Regional office experts agree Northern Nevada was spared carnage in the office sector because so many office users in Reno-Sparks are white-collar professionals who require brick-and-mortar space to see their clients.

“Reno is somewhat isolated because we have mostly white-collar (office) jobs and less tech companies,” Houston said. “The tech companies we work with went straight to work-from-home and have yet to come back to their offices. But CPAs, lawyers, doctors — they are back in the office. They might not have had clients in during COVID, but they were still in their offices working.”

According to CBRE, the two largest leases inked in the first quarter of this year include Harley Davidson taking down just under 29,000 square feet on Double R Boulevard and Ridgeline taking down just under 17,000 square feet of office space on Gateway Drive in South Meadows.

The South Reno submarket, second only to Meadowwood for total square footage, remains the most desirable office location. Total vacancy there was 2.4%, with asking rental rates at $1.92 a square foot, CBRE reports.

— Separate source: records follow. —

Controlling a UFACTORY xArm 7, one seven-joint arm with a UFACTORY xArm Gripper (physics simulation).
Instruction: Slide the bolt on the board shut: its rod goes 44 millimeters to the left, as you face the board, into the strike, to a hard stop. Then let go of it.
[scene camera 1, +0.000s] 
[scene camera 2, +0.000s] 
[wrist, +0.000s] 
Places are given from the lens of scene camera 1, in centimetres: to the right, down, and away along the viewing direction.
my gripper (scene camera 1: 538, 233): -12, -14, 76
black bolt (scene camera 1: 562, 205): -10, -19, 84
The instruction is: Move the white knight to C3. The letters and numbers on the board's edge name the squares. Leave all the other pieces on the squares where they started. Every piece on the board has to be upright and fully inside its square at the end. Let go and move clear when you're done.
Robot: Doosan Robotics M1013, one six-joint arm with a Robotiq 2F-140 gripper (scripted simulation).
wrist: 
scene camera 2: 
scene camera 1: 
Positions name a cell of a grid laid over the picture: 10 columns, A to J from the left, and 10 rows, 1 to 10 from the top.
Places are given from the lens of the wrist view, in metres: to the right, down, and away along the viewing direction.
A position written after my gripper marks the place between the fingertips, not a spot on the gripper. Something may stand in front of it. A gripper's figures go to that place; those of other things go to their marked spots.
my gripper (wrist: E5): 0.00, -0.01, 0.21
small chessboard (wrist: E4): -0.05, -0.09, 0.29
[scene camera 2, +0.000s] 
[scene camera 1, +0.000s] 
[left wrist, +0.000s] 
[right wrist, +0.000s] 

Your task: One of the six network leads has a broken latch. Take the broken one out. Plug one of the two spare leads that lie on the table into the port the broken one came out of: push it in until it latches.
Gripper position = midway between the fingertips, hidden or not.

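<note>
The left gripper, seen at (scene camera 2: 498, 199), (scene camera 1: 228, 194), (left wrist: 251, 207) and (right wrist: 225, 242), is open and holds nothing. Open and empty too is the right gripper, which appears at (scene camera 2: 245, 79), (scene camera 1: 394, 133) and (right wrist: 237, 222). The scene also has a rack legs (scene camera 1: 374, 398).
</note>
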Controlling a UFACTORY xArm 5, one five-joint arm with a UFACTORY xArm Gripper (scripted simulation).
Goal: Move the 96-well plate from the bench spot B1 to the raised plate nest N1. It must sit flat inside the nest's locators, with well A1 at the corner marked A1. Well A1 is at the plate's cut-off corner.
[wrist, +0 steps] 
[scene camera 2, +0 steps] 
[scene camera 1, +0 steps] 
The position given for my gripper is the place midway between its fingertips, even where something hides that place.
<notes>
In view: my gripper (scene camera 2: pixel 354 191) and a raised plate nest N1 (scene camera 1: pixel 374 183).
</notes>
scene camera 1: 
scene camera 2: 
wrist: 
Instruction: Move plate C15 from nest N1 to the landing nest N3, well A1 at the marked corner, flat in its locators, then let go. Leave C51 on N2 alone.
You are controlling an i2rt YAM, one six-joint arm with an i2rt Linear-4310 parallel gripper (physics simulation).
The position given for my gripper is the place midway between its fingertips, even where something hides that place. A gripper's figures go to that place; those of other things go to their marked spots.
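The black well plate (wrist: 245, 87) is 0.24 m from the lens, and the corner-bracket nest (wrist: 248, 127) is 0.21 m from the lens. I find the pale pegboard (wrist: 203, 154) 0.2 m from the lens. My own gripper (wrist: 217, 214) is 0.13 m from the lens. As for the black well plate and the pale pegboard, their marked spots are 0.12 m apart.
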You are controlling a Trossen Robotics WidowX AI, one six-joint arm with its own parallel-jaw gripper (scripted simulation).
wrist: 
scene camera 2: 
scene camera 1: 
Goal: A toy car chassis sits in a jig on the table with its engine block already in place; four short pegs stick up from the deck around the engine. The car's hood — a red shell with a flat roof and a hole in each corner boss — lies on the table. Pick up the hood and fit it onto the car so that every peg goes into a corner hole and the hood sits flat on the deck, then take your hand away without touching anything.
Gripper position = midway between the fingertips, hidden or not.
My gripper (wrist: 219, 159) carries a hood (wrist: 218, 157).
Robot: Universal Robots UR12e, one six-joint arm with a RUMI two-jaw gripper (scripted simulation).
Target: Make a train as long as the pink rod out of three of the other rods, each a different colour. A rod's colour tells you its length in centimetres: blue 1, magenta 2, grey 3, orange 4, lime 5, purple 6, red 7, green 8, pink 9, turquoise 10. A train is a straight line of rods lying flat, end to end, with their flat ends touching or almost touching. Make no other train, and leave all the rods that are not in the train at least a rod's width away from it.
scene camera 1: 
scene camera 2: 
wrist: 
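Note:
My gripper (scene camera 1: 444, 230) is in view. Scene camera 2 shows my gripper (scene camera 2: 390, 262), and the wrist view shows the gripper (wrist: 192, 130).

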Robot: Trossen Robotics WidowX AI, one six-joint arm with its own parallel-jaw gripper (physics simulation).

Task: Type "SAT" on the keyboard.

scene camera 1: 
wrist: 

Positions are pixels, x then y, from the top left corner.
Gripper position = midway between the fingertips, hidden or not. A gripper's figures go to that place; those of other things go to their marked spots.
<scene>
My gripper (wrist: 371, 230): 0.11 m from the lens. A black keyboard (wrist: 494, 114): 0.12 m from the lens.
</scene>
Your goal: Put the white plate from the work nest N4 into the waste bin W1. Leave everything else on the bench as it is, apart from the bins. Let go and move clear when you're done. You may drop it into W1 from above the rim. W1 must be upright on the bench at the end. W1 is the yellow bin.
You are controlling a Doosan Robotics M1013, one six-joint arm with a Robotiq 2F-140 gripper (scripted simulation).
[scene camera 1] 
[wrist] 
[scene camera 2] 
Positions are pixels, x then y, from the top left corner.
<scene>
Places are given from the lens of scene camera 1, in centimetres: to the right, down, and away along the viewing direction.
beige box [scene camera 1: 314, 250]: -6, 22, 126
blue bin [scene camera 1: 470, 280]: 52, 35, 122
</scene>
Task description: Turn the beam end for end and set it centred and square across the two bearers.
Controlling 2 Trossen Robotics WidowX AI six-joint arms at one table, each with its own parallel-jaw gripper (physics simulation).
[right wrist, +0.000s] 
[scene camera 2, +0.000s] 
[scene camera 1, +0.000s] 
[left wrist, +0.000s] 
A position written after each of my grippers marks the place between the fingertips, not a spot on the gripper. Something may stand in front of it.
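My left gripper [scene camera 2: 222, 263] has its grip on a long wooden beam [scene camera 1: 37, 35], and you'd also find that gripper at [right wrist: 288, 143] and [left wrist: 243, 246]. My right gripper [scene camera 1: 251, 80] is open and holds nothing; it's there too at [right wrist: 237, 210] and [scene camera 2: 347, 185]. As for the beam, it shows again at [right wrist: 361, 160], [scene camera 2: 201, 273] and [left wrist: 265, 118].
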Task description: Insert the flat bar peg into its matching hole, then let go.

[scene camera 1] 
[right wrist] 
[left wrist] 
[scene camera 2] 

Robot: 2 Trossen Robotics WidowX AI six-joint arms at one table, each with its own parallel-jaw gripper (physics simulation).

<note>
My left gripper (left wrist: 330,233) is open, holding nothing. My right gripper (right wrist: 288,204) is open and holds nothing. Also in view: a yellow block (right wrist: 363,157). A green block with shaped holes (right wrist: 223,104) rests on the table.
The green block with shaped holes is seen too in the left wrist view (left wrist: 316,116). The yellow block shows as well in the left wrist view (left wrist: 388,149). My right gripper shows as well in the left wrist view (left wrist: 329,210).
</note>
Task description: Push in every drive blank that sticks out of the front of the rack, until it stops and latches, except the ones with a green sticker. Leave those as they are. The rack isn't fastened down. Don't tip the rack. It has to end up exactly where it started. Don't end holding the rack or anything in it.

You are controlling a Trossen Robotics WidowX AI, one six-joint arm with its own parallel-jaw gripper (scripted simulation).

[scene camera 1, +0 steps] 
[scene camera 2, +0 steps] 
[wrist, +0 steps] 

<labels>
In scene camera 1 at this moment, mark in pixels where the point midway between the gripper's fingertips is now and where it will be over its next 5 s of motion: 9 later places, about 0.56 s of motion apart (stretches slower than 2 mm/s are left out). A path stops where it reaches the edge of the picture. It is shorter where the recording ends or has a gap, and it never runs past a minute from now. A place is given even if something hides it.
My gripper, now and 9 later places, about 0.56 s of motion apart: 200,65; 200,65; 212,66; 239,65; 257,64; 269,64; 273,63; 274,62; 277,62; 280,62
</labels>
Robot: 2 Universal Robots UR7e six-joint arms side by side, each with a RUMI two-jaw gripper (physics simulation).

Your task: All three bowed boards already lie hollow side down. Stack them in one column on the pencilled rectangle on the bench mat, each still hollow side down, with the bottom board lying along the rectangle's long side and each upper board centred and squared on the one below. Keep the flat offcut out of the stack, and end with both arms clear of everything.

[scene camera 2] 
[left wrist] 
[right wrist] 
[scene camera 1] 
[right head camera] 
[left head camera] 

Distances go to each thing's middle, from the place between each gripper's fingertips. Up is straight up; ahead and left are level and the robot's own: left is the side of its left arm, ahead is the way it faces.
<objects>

There were two significant headquarter relocations in the first quarter of 2021 as well. StemExpress and Paycertify announced in March they would relocate their headquarters to Reno; StemExpress purchased 52,100 square feet of office and warehouse space on Sandhill Road in South Meadows.

Another significant acquisition was Eat Snacs LLC’s purchase of just under 17,000 square feet on Fox Avenue in Stead.

Sales of vacant owner-user office buildings also are on the rise — Houston recently brokered deals on three such properties as local owner-users opt out of multi-tenant office buildings in favor of their own buildings.

Interest rates, especially for SBA loans, are at their lowest in the history of that program, Houston added, making it easier for office tenants to purchase their own facilities.

Despite solid fundamentals, there is opportunity for change, Kidder Mathews’ Meyer noted. Some companies may choose to downsize as work-from-home becomes part of their business model. Others, however, might increase their office space.

“Companies are figuring out they can do a lot of work from home, so their footprints may decrease,” he said. “But at the same time, the elimination of office space is not viable. A downsizing trend may continue throughout the rest of the year, but every business has different needs. Many still need brick and mortar; they still need somewhere to operate.

“Downsizing is happening, but some are expanding too — it works differently for every business.”